Simpson Gallagher: I would love to have dinner with Andrew Wyeth. Although N.C. would be my first choice.

 

WA&A: What was the one that got away?

Simpson Gallagher: There are too many to count. But when I was 22 years old working at Trailside Gallery in Jackson I called my mom and dad and said there’s an E.I. Couse from when he lived in France. It was a portrait of his wife looking at their firstborn son in his cradle. It was a studio piece, so tender and fresh and beautiful. It was something like $3,500. I said, “Please won’t you buy this, or lend me the money so I can buy it?” They said no, and it’s the painting I wish I had.

 

WA&A: If you could be any artist in history, who would you be?

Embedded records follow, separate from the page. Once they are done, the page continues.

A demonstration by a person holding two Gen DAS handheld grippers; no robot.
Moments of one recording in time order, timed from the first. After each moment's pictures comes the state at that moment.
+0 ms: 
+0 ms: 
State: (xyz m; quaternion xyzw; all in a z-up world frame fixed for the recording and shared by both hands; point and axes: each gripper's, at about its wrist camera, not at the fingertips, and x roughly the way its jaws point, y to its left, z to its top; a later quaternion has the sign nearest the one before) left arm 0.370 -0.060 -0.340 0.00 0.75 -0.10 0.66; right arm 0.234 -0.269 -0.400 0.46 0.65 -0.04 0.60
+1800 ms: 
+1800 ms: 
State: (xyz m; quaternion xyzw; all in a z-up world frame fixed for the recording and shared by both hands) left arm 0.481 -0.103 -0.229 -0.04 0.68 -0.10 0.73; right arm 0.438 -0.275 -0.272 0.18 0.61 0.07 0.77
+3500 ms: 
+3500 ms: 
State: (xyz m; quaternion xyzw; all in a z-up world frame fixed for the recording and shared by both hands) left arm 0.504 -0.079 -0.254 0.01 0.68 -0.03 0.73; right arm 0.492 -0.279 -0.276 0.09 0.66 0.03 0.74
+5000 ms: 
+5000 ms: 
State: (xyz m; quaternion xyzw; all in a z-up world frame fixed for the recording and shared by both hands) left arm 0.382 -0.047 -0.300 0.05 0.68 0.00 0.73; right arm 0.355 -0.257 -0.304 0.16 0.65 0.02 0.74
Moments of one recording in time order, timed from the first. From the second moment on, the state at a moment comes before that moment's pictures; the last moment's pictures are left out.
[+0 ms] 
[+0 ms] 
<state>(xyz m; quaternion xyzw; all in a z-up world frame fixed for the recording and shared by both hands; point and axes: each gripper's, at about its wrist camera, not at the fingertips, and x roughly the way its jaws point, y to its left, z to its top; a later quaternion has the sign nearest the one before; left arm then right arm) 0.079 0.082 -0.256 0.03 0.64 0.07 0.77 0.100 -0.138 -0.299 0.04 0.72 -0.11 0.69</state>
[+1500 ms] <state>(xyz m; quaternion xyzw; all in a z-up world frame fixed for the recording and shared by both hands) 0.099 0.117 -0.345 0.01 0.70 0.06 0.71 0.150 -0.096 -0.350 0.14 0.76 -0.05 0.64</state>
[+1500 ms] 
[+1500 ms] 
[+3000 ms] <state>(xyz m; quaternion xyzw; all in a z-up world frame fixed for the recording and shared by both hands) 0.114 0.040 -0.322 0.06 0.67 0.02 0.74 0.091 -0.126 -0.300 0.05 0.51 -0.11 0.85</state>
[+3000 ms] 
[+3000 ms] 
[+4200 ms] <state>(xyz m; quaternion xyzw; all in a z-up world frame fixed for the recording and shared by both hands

Simpson Gallagher: Malvina Hoffman, because of the time and the place, and because of what she got to do and who she surrounded herself with. She was an artist’s daughter who grew up in privilege. She traveled all over the world at the turn of the century. She studied sculpture in Paris with Rodin, and did sculptures of tribes all over the world. She documented every race in bronze. Her pieces are so moving and so beautiful.

 

WA&A: Where do you imagine your collection will be in 100 years?

Simpson Gallagher: Definitely not in a museum; they would stay in my family. So much of my collection is small paintings. I am the recipient of so many gifts from artists and I would never sell a gift. Also, I have a hard time parting with anything in my collection. I’ve told my husband, “If I die and you sell my collection I will haunt you!”